ASSIGNMENT: In the data below, begin at the line with "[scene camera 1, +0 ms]" and stop after the line with "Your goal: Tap"; output those lines exactly and no pictures.

AVAILABLE DATA:
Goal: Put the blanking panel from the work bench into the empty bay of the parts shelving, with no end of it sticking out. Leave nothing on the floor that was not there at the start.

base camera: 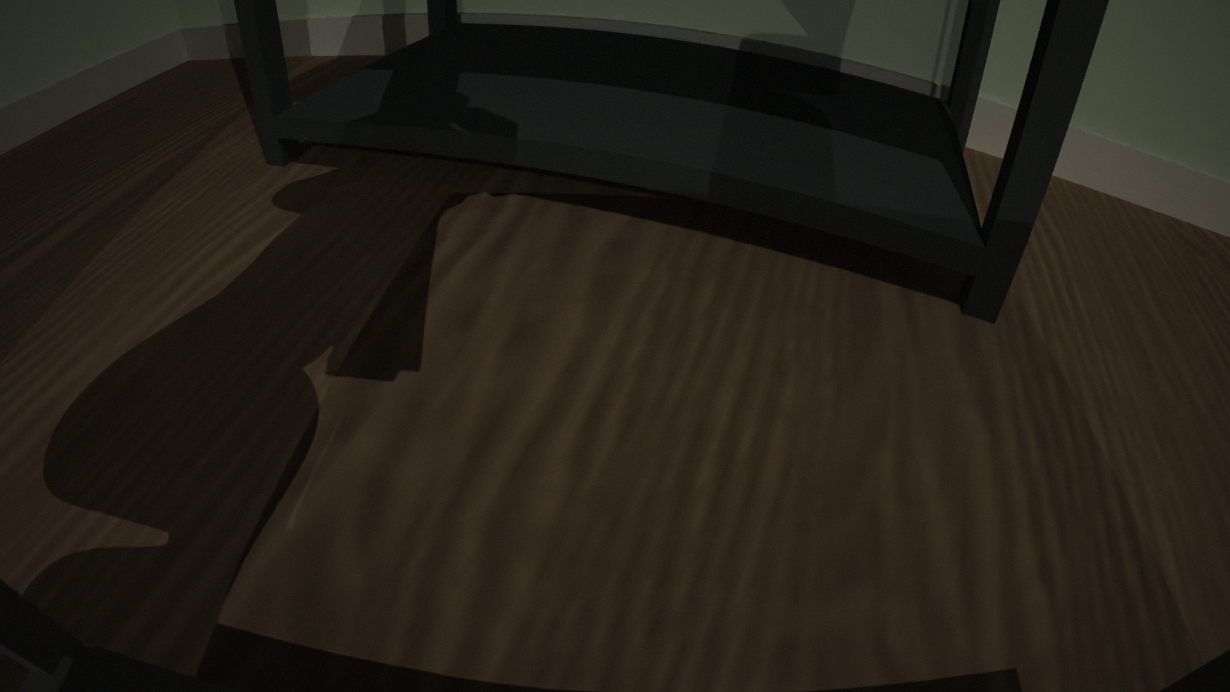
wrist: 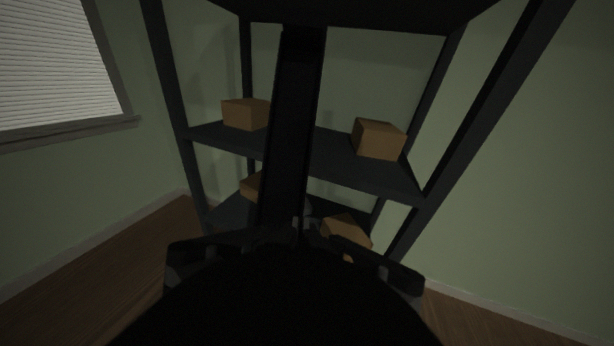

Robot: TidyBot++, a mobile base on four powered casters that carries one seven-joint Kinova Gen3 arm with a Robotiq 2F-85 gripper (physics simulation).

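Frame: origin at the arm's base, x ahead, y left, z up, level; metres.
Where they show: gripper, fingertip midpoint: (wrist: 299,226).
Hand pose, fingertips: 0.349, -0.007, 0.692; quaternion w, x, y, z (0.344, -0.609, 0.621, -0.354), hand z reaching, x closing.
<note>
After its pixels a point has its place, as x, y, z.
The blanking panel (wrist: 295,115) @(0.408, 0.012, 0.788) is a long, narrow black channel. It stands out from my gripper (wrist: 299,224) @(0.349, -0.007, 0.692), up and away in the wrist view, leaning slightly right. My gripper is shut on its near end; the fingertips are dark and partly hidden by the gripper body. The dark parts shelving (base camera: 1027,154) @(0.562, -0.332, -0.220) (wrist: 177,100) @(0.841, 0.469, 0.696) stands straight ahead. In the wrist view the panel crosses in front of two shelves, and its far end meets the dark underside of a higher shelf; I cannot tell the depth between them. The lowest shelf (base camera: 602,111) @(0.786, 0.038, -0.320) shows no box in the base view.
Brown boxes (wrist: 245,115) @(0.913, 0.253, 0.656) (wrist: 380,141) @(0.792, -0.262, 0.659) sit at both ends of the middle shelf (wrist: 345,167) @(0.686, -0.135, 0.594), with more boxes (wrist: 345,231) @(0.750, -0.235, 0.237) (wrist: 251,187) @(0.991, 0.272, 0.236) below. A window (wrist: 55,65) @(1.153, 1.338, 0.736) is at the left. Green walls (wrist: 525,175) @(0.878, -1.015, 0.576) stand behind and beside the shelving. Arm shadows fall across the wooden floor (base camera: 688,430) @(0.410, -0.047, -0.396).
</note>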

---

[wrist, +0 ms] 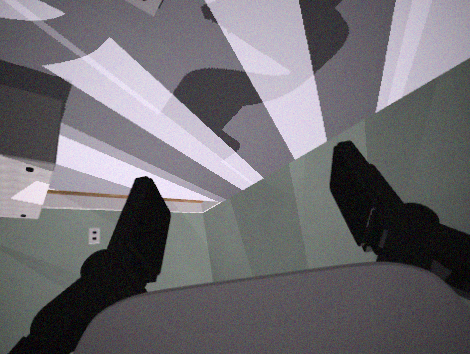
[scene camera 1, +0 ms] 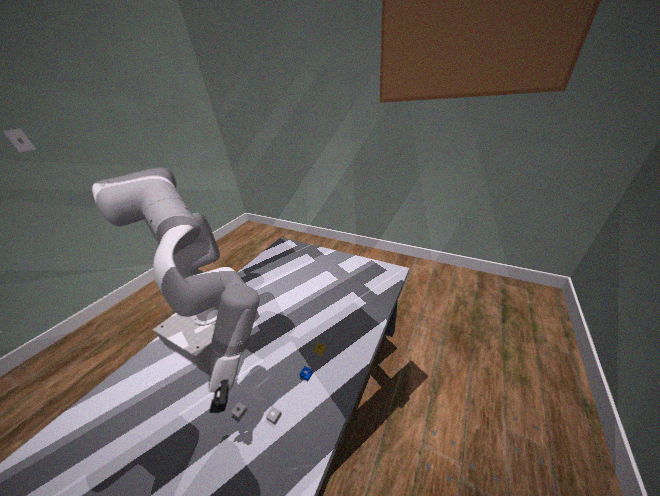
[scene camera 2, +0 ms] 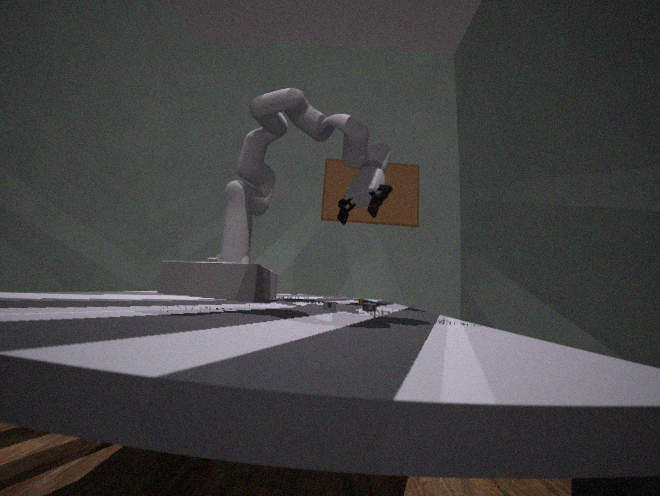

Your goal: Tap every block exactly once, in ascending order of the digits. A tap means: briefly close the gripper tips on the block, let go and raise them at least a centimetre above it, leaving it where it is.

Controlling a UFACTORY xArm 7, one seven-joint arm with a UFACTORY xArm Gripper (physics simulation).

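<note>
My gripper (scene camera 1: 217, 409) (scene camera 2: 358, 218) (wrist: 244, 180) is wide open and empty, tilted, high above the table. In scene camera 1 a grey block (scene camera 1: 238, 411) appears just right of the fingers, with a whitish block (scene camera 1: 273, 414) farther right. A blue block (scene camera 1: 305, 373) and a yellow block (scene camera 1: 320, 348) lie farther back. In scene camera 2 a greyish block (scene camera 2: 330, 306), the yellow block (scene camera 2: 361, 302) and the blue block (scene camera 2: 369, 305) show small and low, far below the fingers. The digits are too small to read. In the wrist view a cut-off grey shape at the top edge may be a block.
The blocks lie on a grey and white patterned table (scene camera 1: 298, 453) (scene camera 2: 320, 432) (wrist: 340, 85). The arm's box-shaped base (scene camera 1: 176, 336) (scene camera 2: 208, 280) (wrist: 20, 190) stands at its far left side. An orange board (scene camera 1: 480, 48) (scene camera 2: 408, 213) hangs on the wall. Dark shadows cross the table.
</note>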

ANSWER SECTION:
[scene camera 1, +0 ms] 
[scene camera 2, +0 ms] 

Your goal: Tap every block exactly once, in ascending order of the digits. A tap means: briefly close the gripper tips on the block, let go and raise them at least a centimetre above it, leaving it where it is.

That's the full output for the exercise.